What if we let boys express sadness when they feel it and have a good cry every now and then? Here are 10 reasons why its important to let our sons cry:

  1. If they don’t find a way to express themselves, they will act out: Instilling the notion in your son that he’s a sissy for crying will force him to subjugate those feelings for fear of ridicule, usually resulting in his acting out in other ways to compensate.
  2. Labels can be self-fulfilling for a young mind: Eventually he becomes what you’ve programmed him to believe he is. If you keep calling him a sissy – a sissy is what he becomes, plain weak.
  3. Self-expression is important: Dissuading him from self-expression or engaging in activities that may not agree with your concept of masculine behavior will discourage him from developing skills that would have otherwise brought fulfillment and even a vocation as an adult. It is good for boys to have a healthy level of empathy,
  4. Trust is a huge factor in a parent-child relationship.  When you keep telling your son not to cry and losing your cool, you can irreparably sever this bond by violating his trust with what he will see as rejection when he cries.
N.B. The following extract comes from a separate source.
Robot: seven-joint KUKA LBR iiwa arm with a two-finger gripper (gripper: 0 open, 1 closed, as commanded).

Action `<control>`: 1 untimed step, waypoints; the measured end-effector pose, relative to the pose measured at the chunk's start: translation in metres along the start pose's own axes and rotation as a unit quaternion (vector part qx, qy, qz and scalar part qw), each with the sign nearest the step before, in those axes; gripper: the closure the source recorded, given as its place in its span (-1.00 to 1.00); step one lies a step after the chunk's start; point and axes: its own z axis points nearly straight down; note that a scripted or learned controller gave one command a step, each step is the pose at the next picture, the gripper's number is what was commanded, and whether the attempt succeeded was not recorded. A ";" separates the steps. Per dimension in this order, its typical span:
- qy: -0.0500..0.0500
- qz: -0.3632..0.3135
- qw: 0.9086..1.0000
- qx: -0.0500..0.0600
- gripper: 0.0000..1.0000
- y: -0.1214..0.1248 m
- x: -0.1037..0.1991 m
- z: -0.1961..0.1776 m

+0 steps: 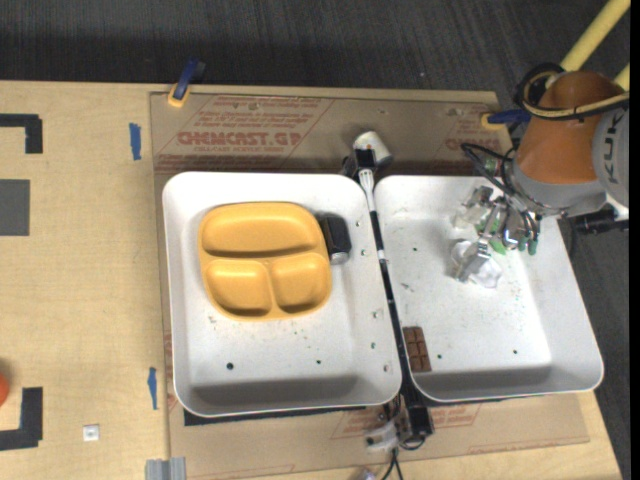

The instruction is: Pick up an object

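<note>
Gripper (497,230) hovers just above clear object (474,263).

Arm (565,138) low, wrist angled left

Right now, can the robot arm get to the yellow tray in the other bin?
Probably yes. The yellow tray lies uncovered in the left bin, nothing on top. The end effector hangs over the right bin, so it must cross the middle divider.

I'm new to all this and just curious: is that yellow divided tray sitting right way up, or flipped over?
Right way up. The yellow tray lies flat in the left bin, its three hollow compartments facing the camera.
</note>
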 end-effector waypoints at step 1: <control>0.016 -0.061 0.998 0.005 -1.00 0.040 -0.002 0.003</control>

  5. By telling your son not to cry he may cry even more! What may just be a passing phase or innocent exploration on his part might transform into a fixation by virtue of your declaring it taboo.
  6. You’re in essence sending a message that it’s not OK for a boy to express things like sensitivity, fear, or compassion. These are not incompatible with genuine manhood, and should be encouraged, not judged.
  7. Labels also have a tendency to spread; and when they start at the top, from a parent, they roll downhill quickly and with a big head of steam. A parent’s words carry so much weight with a child and can last a lifetime. It’s important to choose them wisely.
  8. It affects how they will parent in future: What we teach our children with our words and deeds is transferred to future generations. Negative labels perpetuate stereotypes. Our sons therefore go on to raise another set of men who cannot express themselves.
  9. Many of the virtues that we have historically attributed to the female gender can also benefit males as well as society at large; but they need to be not only nurtured but permitted in your son at an early age.
  10. We are not so much at risk of raising effeminate children by allowing them to develop their minds and hearts naturally, as we are in danger of handicapping them from developing healthy relationships and a sense of self-worth if we continue to prohibit them from doing so.

Let’s encourage our sons to cry if need be, and more importantly help them work through their emotions, express themselves rather than stifle them. Our sons expressing themselves through crying, is not a form of weakness.